Chegamos ao cume da montanha de inconveniências que povoam o cenário contemporâneo da política brasileira. A CPI da Covid – instalada por voluntarismo de um ministro do Supremo Tribunal Federal e capitulação do Senado quanto às suas prerrogativas de poder constituído – teve vazado o relatório que, em sua versão original, incriminaria o presidente da República, filhos e equipe do governo. O fato provocou o adiamento da leitura da peça, supostamente para correções e/ou alterações. Queiram ou não os seus integrantes, é um desgaste para o grupo que, mais do que nunca, precisa de credibilidade para ter aceitas as suas conclusões.
Além da criação transversa e composição de maioria oposicionista, durante o seu funcionamento a CPI foi acusada de funcionar como palanque pré-eleitoral de 2022 para a eleição presidencial e a reeleição de senadores e de governadores que, convenientemente, não foram investigados apesar das denúncias de desvio dos recursos federais remetidos para o combate à pandemia. Insensíveis a milhares de brasileiros morrendo asfixiados em UTIs sucateadas e nas portas dos hospitais sem vagas, os senadores preferiram, por razões que devem ser apuradas, não investigar o que foi feito com o dinheiro nos estados e municípios e nem conhecer a corrupção largamente denunciada na compra de respiradores em lojas de vinhos e outros estabelecimentos impróprios, muitos deles pagos e não entregues. Preferiram manter o foco em “pegar” o presidente da República. Agora, como só tentaram enredar o governo federal e não atuaram sobre o objeto natural da apuração, e principalmente para salvar vidas, os nobres senadores não sabem como concluir os trabalhos.
O Senado jamais deveria ter instalado uma CPI sob o tacão do Judiciário. Se seus requerentes não reuniam os votos necessários para aprová-la, paciência. Mas, já que houve a capitulação e o órgão investigador funcionou da forma que toda a nação acompanhou e observou, é importante que as conclusões sejam firmes e incontestáveis. Jamais deixar a impressão de que o seu relatório, em vez de fatos apurados, seja mero espelho da militância oposicionista dos membros e contemple suposições. Se o presidente da República, ministros ou quaisquer outra autoridade cometeram infrações ou crimes, que paguem por isso, mas sob fatos concretos. Por mais repetitivo que isso possa parecer, ali também deveriam estar pelo menos as citações de governadores e prefeitos que desviaram criminosamente os recursos federais da Covid para com eles pagar precatórios, folha de salários do funcionalismo e outras despesas de responsabilidade do orçamento corrente de seus governos. Só isso, que potencializou a pandemia e fez o povo sofrer, justificaria a montagem de uma CPI específica para sua apuração.
Senadores preferiram, por razões que devem ser apuradas, não investigar o que foi feito com o dinheiro nos estados e municípios e nem conhecer a corrupção largamente denunciada na compra de respiradores.
Bem ou mal, a pandemia caminha para o fim. Parece, no entanto, que a CPI faz de tudo para mantê-la viva (mesmo que inativa) por mais alguns meses, o que seria inaceitável.
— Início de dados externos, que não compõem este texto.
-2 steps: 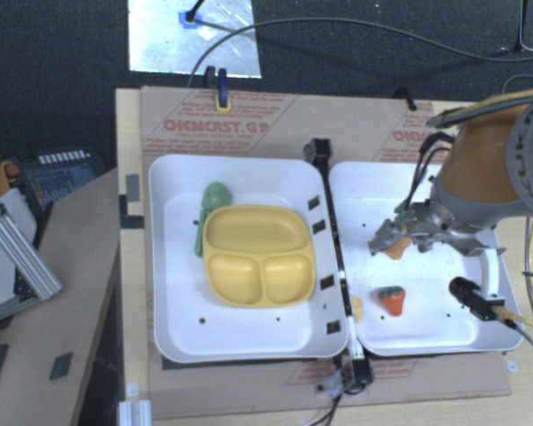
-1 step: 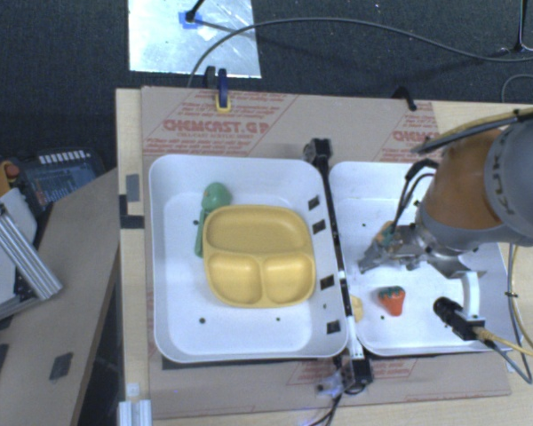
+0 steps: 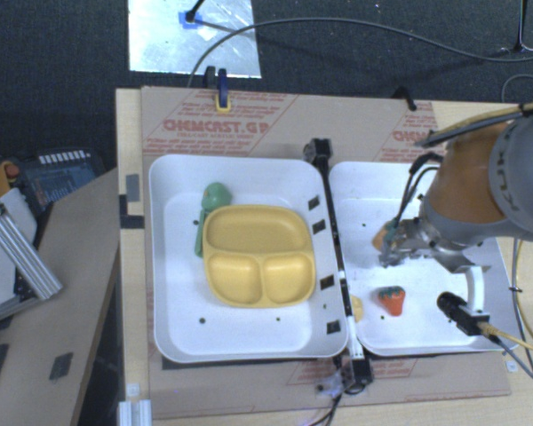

Assembleias Legislativas estaduais e Câmaras Municipais também apuram o que fizeram governadores e prefeitos com os recursos da pandemia. No Rio de Janeiro, o governador Wilson Witzel até já foi cassado, e outros poderão ter o mesmo destino se as apurações forem a fundo. Essa é uma esperança.
Os parlamentares (senadores e também deputados) precisam voltar a decidir suas pendências pelo voto – como manda a essência legislativa – e deixar de concordar e compactuar com o engavetamento de proposituras (como os pedidos de impeachment) que, em vez de produzir efeitos, viram moedas de troca. Isso abre a oportunidade de judicialização que, a nosso ver, é inconstitucional e destruidora dos fundamentos do Estado Democrático de Direito.
Precisamos de seriedade. Todos os fatos concretamente apurados e provados pelas CPIs e outros instrumentos têm de produzir consequências. Mas o ativismo político e as suposições devem ficar fora disso. Para a nação, pouco importa se o errante é de direita, de esquerda ou de centro e o cargo que ocupa. Todos eles têm direito a apurações isentas e confiáveis, jamais operadas por reconhecidos algozes como parece ser o caso da CPI da Covid em relação ao presidente da República.
Dirceu Cardoso Gonçalves é tenente da Polícia Militar de São Paulo e dirigente da Associação de Assistência Social dos Policiais Militares de São Paulo (Aspomil).